### Action item:
Scan the data below for the string "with". Show every line where it turns up.

### Data below:
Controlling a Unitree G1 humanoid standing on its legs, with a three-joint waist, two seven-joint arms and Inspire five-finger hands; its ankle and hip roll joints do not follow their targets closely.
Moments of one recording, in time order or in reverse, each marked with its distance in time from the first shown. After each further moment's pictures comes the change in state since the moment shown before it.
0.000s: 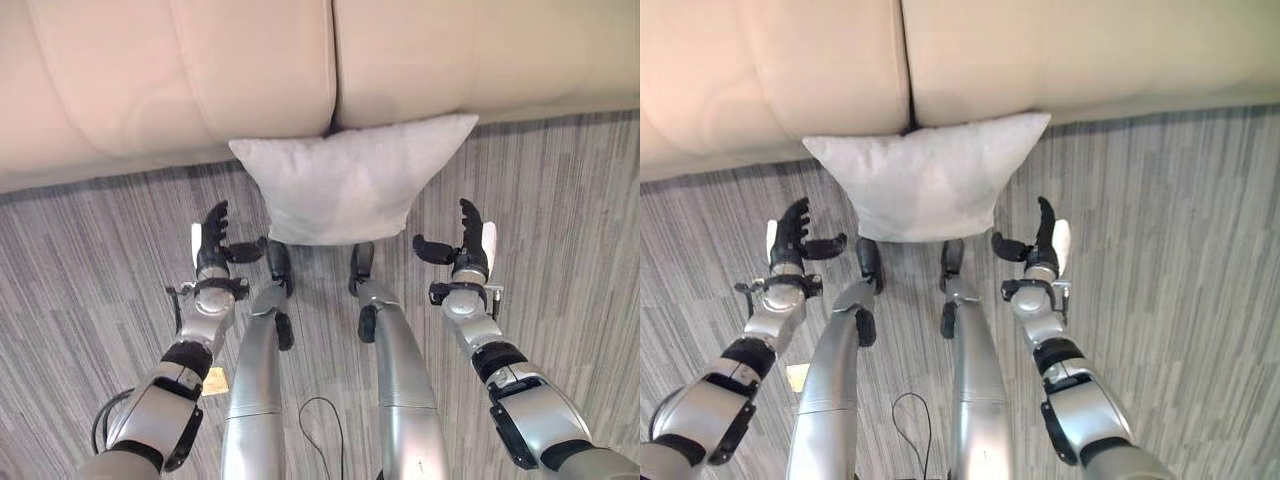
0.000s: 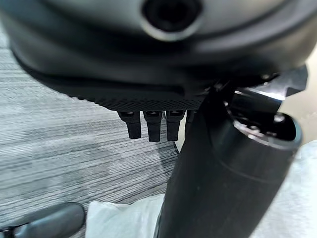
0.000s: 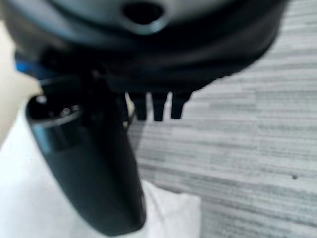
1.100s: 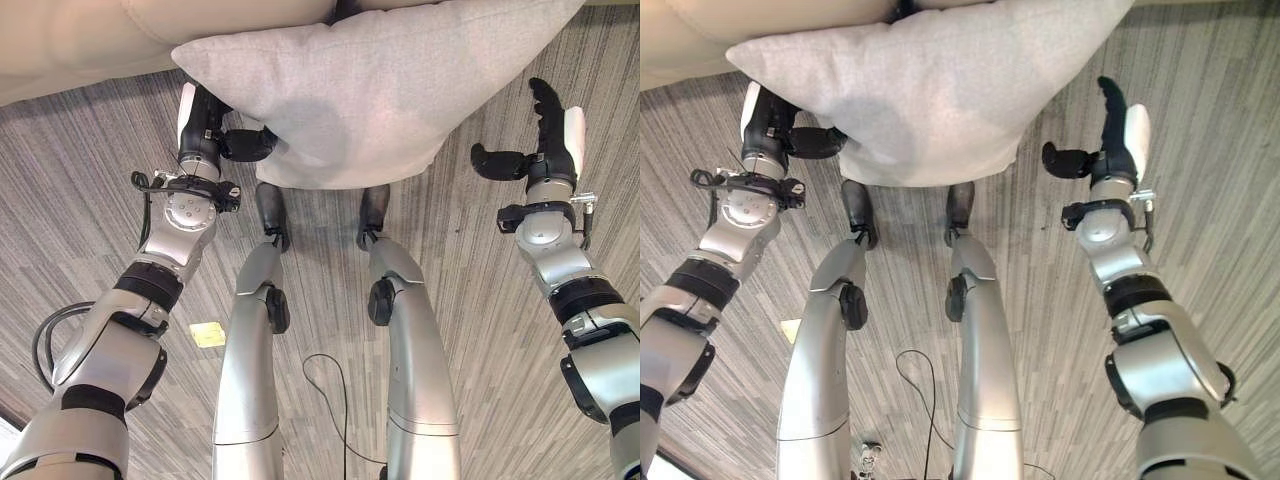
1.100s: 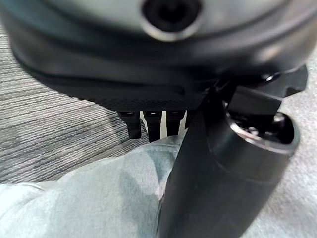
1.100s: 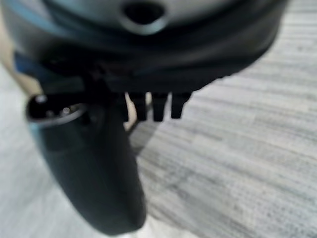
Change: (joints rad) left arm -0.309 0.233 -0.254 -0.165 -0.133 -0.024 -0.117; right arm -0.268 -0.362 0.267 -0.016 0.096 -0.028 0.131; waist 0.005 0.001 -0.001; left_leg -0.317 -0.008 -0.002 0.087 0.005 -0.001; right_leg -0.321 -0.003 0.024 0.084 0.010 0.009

### Task output:
Controlling a Unitree G1 humanoid standing on its legs, with a three-joint waist, two seven-joint arms and Inspire five-finger hands; its ankle and hip roll joints do not follow their targets closely.
Moments of one recording, in time order or in reverse, each marked with its distance in time from the first shown. After each further moment's pictures comes the change in state since the moment shown before it.

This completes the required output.